Читаем The Historians' History of the World 01 полностью

A part of the relative neglect which has fallen to the lot of Diodorus may be ascribed to the manner of his handling. He threw his work into the form of annals, in which a chronological idea was predominant. He gives the history of a nation in a given year, and then turns aside to other nations, to follow the fortunes of each in turn over the same period. Necessarily, under such a treatment, the whole plan lacks continuity. One must break from one subject to another, must turn from Assyria to Egypt, from Greece to Rome, in order to follow the story through constantly broken chapters. Naturally, under such treatment, the reader’s interest flags. From a popular standpoint, such a treatment is clearly a mistake.

The plan of Herodotus, which took up the story of each nation, and carried it through a long period uninterruptedly, has many advantages; is infinitely more artistic. It is chiefly due to this treatment, rather than the actual phrasing of his story, that Herodotus has gained so much more universal fame than Diodorus; for in those parts of his history in which he does attempt a continuous narrative, Diodorus shows much skill as a story-teller. In the earlier portion of his work, that portion which, fortunately, has in the main been preserved to us, when dealing with what he regards as the fabulous history of the nations prior to the establishment of a fixed chronology, his narrative runs on continuously, suggesting in many ways that of the Father of History. It was so with his treatment of early Egypt, and with his even more interesting history of ancient Assyria. These parts alone of his work serve to make him one of the most important authors of antiquity whose writings have been preserved to us, and we shall have occasion to draw largely upon him for the history of this period.

What has just been said about the attitude of modern critics toward Diodorus must not be taken to imply that this earliest of great world historians has, on the whole, failed of an appreciative audience. The facts of the case amply refute such a supposition as this. An author writes to be read, and in the last resort the only valid criterion as to the value of his work is found in the preservation or neglect of that work by successive generations of readers.
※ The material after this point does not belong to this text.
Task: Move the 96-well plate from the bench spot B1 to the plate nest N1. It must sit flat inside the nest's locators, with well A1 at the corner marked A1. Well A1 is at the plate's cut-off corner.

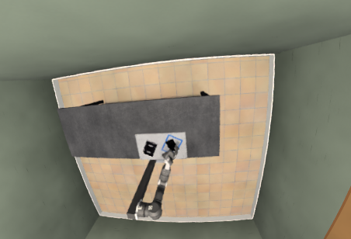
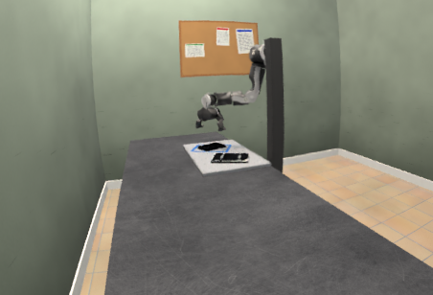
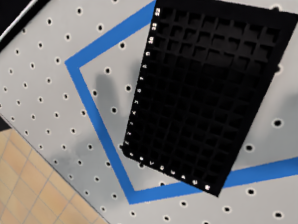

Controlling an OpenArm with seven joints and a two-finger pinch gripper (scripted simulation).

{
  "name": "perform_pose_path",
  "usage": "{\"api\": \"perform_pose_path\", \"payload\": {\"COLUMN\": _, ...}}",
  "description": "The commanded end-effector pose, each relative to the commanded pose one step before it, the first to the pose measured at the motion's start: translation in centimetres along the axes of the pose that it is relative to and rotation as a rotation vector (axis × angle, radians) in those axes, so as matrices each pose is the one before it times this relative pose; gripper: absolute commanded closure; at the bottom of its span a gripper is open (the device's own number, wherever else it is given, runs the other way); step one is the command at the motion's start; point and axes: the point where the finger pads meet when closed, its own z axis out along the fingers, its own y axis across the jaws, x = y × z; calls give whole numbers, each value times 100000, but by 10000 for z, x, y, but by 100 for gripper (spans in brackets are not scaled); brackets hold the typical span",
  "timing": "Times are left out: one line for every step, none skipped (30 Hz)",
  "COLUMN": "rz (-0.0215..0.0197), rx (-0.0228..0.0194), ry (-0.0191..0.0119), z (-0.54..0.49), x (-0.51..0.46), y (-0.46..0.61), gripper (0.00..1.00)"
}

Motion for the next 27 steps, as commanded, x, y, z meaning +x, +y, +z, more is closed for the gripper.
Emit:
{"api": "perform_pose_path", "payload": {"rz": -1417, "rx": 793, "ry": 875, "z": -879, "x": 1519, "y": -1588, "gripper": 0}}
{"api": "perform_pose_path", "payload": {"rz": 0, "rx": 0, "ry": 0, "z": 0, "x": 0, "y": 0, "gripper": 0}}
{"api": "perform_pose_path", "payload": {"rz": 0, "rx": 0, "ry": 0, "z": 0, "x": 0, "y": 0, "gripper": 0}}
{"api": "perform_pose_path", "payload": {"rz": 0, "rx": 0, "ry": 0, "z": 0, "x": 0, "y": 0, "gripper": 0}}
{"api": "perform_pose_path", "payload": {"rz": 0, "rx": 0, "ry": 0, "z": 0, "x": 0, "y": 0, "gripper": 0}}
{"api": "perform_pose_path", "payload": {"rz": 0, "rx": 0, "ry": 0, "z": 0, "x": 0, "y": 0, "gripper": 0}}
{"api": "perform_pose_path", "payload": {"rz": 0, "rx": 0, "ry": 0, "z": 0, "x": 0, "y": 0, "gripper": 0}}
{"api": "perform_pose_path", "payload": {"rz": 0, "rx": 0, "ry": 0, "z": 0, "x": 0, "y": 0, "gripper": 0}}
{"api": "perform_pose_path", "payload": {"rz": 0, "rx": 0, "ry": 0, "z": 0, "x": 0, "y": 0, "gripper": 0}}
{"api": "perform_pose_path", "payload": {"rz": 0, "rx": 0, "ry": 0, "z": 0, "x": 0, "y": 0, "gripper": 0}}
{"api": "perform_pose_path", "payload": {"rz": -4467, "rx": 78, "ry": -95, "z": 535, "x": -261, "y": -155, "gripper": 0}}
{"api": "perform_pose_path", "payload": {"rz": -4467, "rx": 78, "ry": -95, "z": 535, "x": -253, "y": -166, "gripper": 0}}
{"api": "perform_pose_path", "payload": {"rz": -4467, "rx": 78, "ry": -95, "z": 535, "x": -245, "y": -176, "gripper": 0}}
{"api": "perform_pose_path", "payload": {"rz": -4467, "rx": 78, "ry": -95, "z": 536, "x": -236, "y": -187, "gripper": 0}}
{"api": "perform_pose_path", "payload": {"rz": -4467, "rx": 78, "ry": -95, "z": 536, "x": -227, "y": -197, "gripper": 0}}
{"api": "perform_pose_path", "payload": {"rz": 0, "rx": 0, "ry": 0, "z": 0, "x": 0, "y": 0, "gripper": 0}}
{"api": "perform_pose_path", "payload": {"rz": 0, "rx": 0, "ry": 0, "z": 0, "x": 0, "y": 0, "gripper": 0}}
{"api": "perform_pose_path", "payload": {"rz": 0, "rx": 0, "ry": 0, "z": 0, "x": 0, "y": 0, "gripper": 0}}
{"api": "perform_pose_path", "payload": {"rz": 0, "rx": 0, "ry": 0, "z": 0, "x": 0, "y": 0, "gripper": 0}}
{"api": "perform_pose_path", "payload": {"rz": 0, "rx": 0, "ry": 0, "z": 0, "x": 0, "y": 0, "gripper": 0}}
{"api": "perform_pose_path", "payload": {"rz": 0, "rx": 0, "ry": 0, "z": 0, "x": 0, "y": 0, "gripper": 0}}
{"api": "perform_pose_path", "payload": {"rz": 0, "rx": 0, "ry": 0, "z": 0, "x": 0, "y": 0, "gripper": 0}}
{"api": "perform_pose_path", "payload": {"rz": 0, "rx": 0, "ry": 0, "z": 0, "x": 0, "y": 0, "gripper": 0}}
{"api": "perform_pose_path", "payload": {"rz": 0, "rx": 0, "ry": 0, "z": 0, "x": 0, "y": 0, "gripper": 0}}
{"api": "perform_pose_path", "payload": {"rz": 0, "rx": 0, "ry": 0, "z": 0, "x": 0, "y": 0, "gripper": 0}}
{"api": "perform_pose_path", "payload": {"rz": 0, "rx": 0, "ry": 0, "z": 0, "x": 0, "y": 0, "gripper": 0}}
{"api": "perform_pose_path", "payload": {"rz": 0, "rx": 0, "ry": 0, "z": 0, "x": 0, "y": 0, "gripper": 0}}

Tested by this standard, very few of the ancient writers have obtained such a measure of appreciation as has been accorded to Diodorus. Something like three-fourths of what he wrote has been lost, it is true; but in fairly estimating the import of this, one must consider the bulk of what remains. The briefest comparison supplies us with some very interesting data. It appears that, of the entire series of the predecessors of Diodorus, no single historian has left us anything like a comparable bulk of extant matter. Only one predecessor in any field of literature, namely, Aristotle, greatly exceeds him in this regard, and a single other writer, Plato, about equals him. Turning to the contemporaries of Diodorus and to his successors in the use of the Greek language, a similar result is shown. A single writer exceeds him in output. This is Plutarch, the biographer and philosopher rather than historian proper. No other Greek writer in any field equals Diodorus, though two historians, Dion Cassius and Dionysius of Halicarnassus, are within hailing distance. When one reflects on the actual labour implied by the preservation of any manuscript throughout the long generations of the middle ages, these data speak volumes for the aggregate judgment passed upon the work of Diodorus by posterity. Of the long list of Greek historians,—a list mounting far into the hundreds, as proved by fragmentary remains,—only three as ancient as Diodorus have fared better than he, these three being Herodotus, Thucydides, and Xenophon. But the entire bulk of the works of these three writers does not so very greatly exceed the bulk of the extant writings of Diodorus. The works of Herodotus and Thucydides together do not comprise more matter than is contained in books eleven to twenty of Diodorus, which are preserved en bloc.